A few days later, on the 12th of May 1916 the British state executed Connolly by firing squad. So afraid of what he represented they would tie a dying man to a chair, shoot him and then bury him in an unmarked mass grave. This act would turn many who had been neutral on the issue against the British state, both in Ireland and the rest of the world. James Connolly never lived to see his life’s work, but eventually Dublin would be free from British rule, and the role James played as an organiser and his martyrdom were important steps on that long path to freedom.

 

How do we judge James’s impact? When we look at Connolly’s legacy do we look to Ireland today as a measure of the man? Nationalism, or at least national liberation, was a big part of the man’s outlook on the world. Considering he gave his life for this cause it’s fair to say it was something he held deeply. This is not to say his syndicalist, internationalist ideals meshed with this part of his politics easily. He flirted with Esperanto, a communal European language, and did believe in the need for a universal language.

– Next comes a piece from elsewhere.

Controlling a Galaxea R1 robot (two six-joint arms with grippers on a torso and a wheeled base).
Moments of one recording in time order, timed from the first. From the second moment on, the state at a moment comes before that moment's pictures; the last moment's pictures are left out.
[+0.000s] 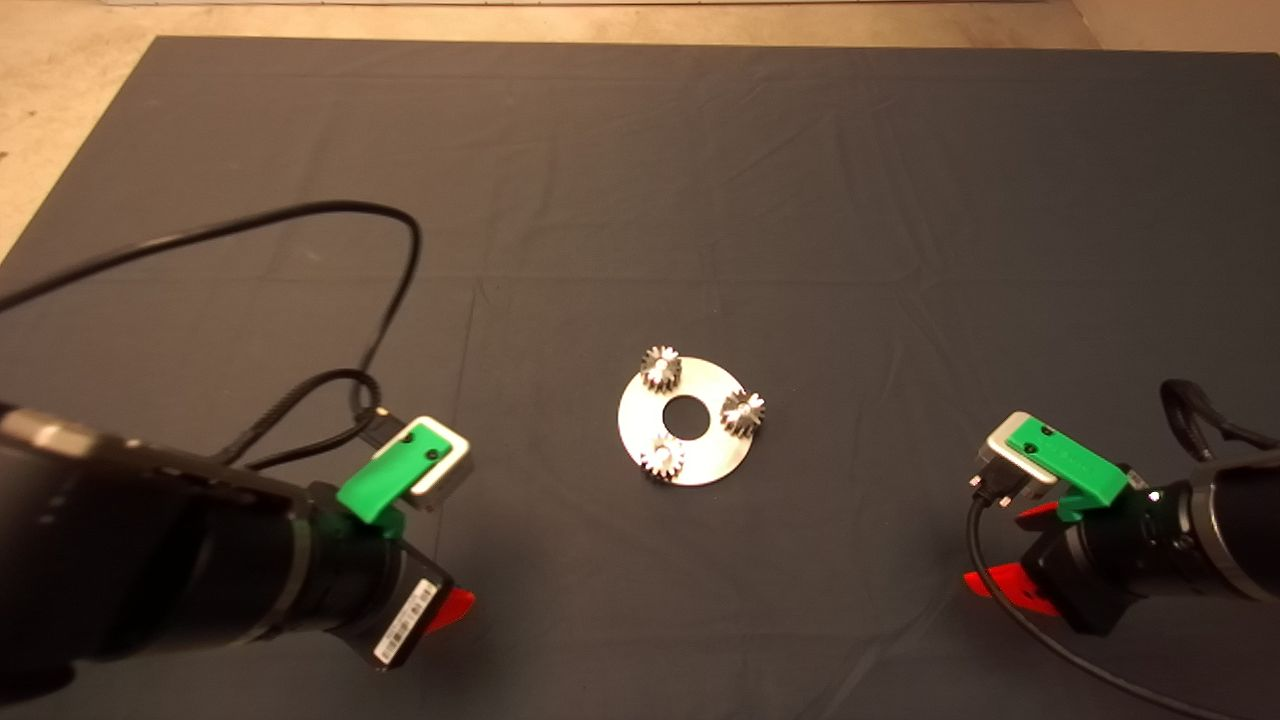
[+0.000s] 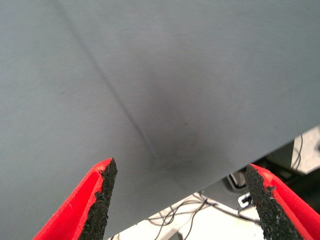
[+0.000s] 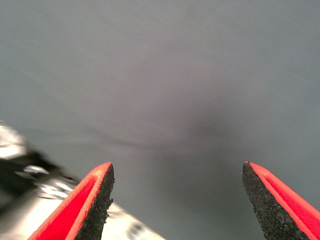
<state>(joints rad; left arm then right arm) -0.37 2.20 -0.30 0.52 1.53 -1.38 0.24 2.04 -0.34 -0.54 -1.42 1.13</state>
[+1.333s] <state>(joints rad) 0.07 2.17 -0.28 0.92 1.53 -1.48 -0.05 2.00 -0.34 -0.81 -1.35 1.25</state>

While he did support the reintroduction of the Irish language he viewed capitalism as a far more pressing threat to the Irish than the English language, after all, he said “You cannot teach starving men Gaelic”. Further still he painted Daniel O’Connell, widely held as a hero by nationalists not as a liberator of the Irish but instead an enemy of the working class. 

 

Ireland, at least part of it, stands independent, but you cannot argue that James achieved the syndicalist paradise he had envisaged all those years ago. After his death figures like Éamon de Valera rose to prominence, and left a much deeper impact on the Irish political landscape than Connolly would have liked. Courageous Syndicalism instead was replaced by cynical Conservatism, with the Republic being left to choose between two different cheeks of the same Tory arse in Fine Gael and Fianna Fáil. A quote that always sticks with me from Connolly is “Nationalism without Socialism is only national recreancy. It would be a declaration that our oppressors had succeeded in inoculating us with their perverted conceptions of justice and morality, and no longer needed an army to force them upon us.”. Looking at Dublin’s transformation into a petty kingdom of landlord despots, it’s hard to imagine Connolly being happy with the state of Ireland today. 

 

James, I would argue, left a far deeper mark on the traditions of the European left. He stands as a rare figure broadly praised by all major branches of leftist tradition, somewhat like Rosa Luxemburg. Lenin, on greeting James’s son after his father’s death, said that he had held Connolly as head and shoulders above the rest of his contemporaries in the European socialist movement, and Glasgow’s own James McLean cited Connolly as an inspiration for his own trade unionist movement.